With global issues demanding urgent attention, there’s much more change in store for the restaurant and hospitality industry, and the communities who support and sustain it. One smart way to prep for those challenges is to future-proof.

Leaders in Environmentally Accountable Foodservice (LEAF) and industry expert André LaRivière of The Next Course™ have partnered to create an industry first: a groundbreaking online sustainability program for both foodservice and hospitality professionals, and culinary and hospitality students: The SUSTAINABLE FOODSERVICE PROFESSIONAL (SFP) CERTIFICATE PROGRAM.

“Basic sustainable policies and adaptable practices provide the kind of resilience essential for businesses and careers,” said Janine Windsor, LEAF President and Founder. “Working in the industry for the past 10 years, it became obvious to us that there was a gap between what people aspired to accomplish and what they were able to achieve. Often restaurant owners and leadership had the best intentions and plans for how to make their restaurant more sustainable, but frontline staff weren’t always equipped with the knowledge or skills to support that effort. Or sometimes, leaders themselves would make poor sustainability decisions, not having the foundational knowledge to make good ones. We wanted to find a way to bring that foundational knowledge to the masses, in a convenient, inexpensive and accessible way.”

The Sustainable Foodservice Professional (SFP) program provides inspiring e-learning experiences on best practices in future-proof sustainability principles across all aspects of foodservice & hospitality operations and management. The SFP Level 1 course is available in two versions, the Professional Edition and Student Edition, each offers individual or group packages to suit the needs of an operation or campus.

Designed for mobile learning, the SFP Level 1 course features experts and leaders in the Culinary and Sustainability industries, and combines inspiring videos, challenging quizzes and practical resources in bite-sized lessons, covering the essentials in five sections.  Each explores a particular set of choices every operation must make, from menu concepts, sourcing products and equipping kitchens to staff policies and customer communications; and outlines the many opportunities to embed future-proof policies and solutions into those options.

“Even before these unprecedented times, our industry was facing the need for substantial  change across the board,” said André LaRivière, The Next Course™. “And to implement that change, both professionals and students must update their toolkit to boost sustainability in our food systems and produce measurable, sustainable savings in reduced energy, water and waste.
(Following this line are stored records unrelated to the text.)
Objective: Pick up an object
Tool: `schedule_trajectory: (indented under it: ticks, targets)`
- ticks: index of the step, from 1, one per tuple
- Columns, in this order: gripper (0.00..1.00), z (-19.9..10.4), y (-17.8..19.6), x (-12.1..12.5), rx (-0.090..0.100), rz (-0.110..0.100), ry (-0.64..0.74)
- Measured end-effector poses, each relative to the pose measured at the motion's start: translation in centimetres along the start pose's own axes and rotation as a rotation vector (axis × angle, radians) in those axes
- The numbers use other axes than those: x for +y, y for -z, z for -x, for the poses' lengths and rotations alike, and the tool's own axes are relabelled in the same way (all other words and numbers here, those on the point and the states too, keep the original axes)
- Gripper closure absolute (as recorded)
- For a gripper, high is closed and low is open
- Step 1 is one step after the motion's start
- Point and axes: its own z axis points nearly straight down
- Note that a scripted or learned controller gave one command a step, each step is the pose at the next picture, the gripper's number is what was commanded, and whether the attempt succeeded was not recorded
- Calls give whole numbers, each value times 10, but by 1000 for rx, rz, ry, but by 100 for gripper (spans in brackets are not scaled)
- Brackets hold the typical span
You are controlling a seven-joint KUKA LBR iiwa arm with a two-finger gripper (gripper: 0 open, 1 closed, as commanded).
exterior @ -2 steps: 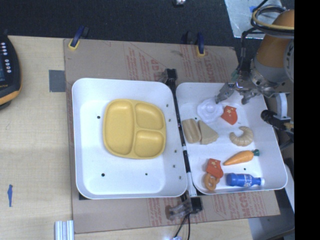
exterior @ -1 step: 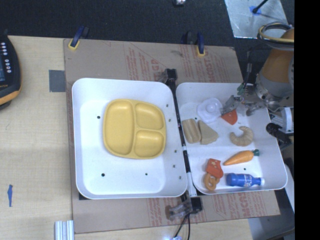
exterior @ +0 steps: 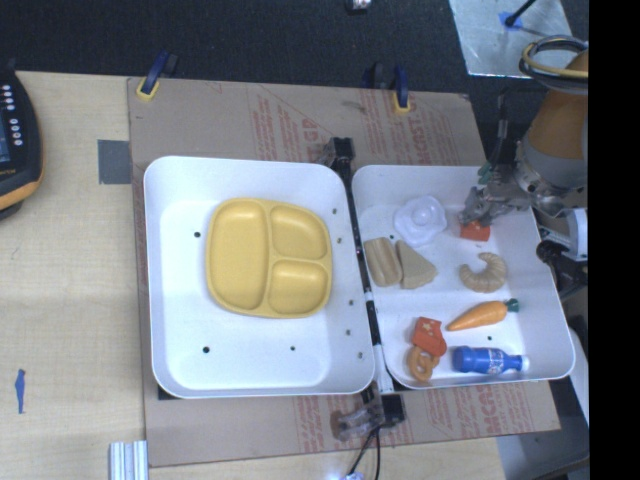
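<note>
My fingers (exterior: 482, 208) hover over the small red block (exterior: 475, 231); their opening I cannot tell. Off-centre, they could nudge it away.

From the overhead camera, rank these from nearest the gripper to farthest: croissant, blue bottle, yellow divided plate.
1. Croissant: right bin, just below the gripper.
2. Blue bottle: right bin's lower edge.
3. Yellow divided plate: left bin, across the divide.

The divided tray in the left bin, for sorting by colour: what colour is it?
Yellow divided tray, in the camera view.
</note>
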Motion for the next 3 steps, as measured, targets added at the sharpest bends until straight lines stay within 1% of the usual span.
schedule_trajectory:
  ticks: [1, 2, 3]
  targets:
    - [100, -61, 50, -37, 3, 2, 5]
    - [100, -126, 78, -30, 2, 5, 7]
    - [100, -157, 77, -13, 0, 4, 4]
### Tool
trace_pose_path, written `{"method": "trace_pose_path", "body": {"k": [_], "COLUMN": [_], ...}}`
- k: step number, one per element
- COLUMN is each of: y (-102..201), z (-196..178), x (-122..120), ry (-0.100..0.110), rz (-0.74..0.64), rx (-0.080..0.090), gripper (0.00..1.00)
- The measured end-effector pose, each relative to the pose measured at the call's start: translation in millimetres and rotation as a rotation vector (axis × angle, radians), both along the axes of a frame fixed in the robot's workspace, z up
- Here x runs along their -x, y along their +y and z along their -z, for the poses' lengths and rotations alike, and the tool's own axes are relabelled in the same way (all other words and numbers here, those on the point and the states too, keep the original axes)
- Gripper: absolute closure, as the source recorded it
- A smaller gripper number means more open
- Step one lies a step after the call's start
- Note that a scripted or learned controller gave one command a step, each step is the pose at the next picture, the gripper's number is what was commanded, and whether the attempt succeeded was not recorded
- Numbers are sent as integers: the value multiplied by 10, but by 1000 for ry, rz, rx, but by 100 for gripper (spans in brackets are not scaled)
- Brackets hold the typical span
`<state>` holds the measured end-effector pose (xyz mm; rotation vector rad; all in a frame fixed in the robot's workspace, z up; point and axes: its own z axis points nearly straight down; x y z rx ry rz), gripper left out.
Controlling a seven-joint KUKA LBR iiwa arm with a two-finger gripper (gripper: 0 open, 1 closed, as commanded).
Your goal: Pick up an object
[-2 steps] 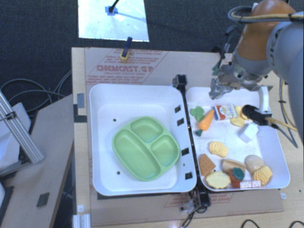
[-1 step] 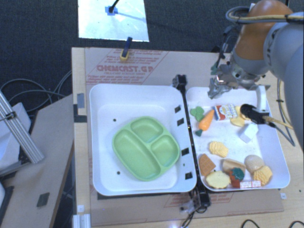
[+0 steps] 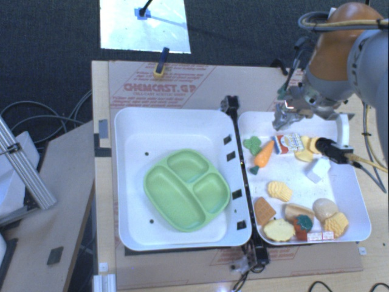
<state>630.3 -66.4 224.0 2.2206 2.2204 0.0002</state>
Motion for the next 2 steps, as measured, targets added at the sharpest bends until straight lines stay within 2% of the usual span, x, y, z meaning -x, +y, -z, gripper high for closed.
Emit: {"method": "trace_pose_path", "body": {"k": [1,2], "y": [111,137], "z": [58,-9], "x": [-145,-63], "ry": [-3,-1], "rz": [-5,-5], "rx": [0,0], "gripper": [100,100]}}
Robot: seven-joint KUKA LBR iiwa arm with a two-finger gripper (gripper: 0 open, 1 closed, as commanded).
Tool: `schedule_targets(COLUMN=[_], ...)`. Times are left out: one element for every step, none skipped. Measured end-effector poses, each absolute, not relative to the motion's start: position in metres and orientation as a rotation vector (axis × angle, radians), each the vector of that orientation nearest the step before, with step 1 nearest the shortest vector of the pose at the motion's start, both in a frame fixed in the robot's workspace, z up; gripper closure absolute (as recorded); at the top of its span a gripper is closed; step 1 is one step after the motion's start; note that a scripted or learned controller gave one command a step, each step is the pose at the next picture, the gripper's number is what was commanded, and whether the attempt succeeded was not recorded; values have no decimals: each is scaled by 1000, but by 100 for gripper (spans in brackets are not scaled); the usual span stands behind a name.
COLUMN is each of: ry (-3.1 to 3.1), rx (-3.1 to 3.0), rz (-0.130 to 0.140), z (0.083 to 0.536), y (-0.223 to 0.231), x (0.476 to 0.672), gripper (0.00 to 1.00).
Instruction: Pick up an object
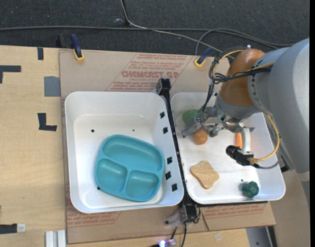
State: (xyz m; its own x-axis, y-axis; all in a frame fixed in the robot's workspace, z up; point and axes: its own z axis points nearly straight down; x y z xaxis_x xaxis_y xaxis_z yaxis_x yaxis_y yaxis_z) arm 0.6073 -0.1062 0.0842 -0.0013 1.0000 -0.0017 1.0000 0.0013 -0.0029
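Observation:
My gripper (200, 129) is low over the back left part of the right bin (265, 192). Its fingers (188, 132) stand open and spread. A small orange ball-like object (199, 137) sits on the bin floor right at the fingertips, between them, and is not lifted. A green object (189, 116) lies just behind the gripper against the bin's left wall, partly hidden by it. A tan toast-shaped piece (205, 174) lies nearer the front. A dark green round object (249, 189) sits in the front right corner. A thin orange piece (240, 138) shows under the wrist.
The left bin (75, 112) holds a teal divided plate (129, 167). A black divider (170, 133) runs between the two bins. The grey arm (289, 102) covers the right bin's back right part.

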Motion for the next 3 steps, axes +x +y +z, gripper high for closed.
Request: schedule_targets(ry=[-2223, -2224, -2223], rx=[-2217, -2220, -2223], rz=[3, -2, -3], z=[97, 139, 188], y=[-105, -107, -112], x=[608, 612, 605], gripper=[100, 100, 100])
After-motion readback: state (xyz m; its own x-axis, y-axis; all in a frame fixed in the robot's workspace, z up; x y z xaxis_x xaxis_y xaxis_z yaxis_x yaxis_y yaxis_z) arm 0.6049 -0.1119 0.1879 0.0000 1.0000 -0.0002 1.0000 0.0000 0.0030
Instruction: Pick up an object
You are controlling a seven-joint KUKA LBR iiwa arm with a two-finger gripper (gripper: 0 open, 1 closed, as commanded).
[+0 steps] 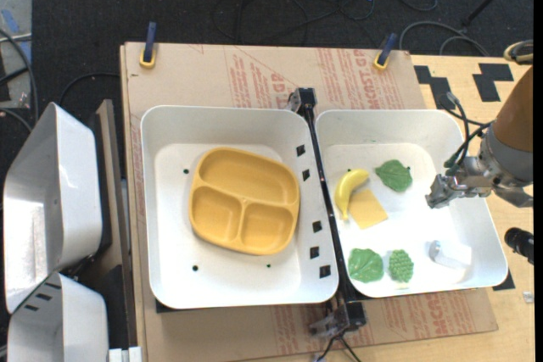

It’s mission-critical knowledge that will set professionals apart and help them rise to the top of the hiring pool in the future.”

Download the course syllabus, try a sample lesson and explore all the registration options at www.sfpcertificate.ca.

About LEAF

Since 2009, Leaders in Environmentally Accountable Foodservice (LEAF) has worked with more than 100 restaurants, cafes, and food trucks to help reduce the environmental impact of the Canadian foodservice industry. LEAF is the only national non-profit foodservice certification of its kind. LEAF Certification offers accreditation to restaurants demonstrating efforts in environmental and sustainable foodservice practices, across ten key areas of sustainability.  Every year with the release of LEAF’s Guide to Canada’s Greenest Restaurants, we champion sustainable foodservice practice and make it easy for diners to find green dining options. Follow LEAF on Twitter @LEAF_Canada, on Instagram @LEAF_Canada, and on Facebook L.E.A.F

About The Next Course

After a career in public broadcasting, André LaRivière traded his ‘passionate amateur’ status for that of professional chef at New York City’s French Culinary Institute. He later combined his experience to explore the Canadian restaurant industry for trade and consumer magazines. In 2007, André founded the Green Table Network, a not-for-profit enterprise fostering sustainability with more than 100 members around B.C. In 2012, he helped facilitate the fully sustainable renovation of O’Doul’s on Robson into the award-winning Forage restaurant, an experience that produced The Next Course: Reinventing the Modern Urban Restaurant (Mise-en-Page Press, 2018) aimed at helping his industry colleagues ‘future-proof’ their operations. The book also became the framework for the SFP Certificate Program.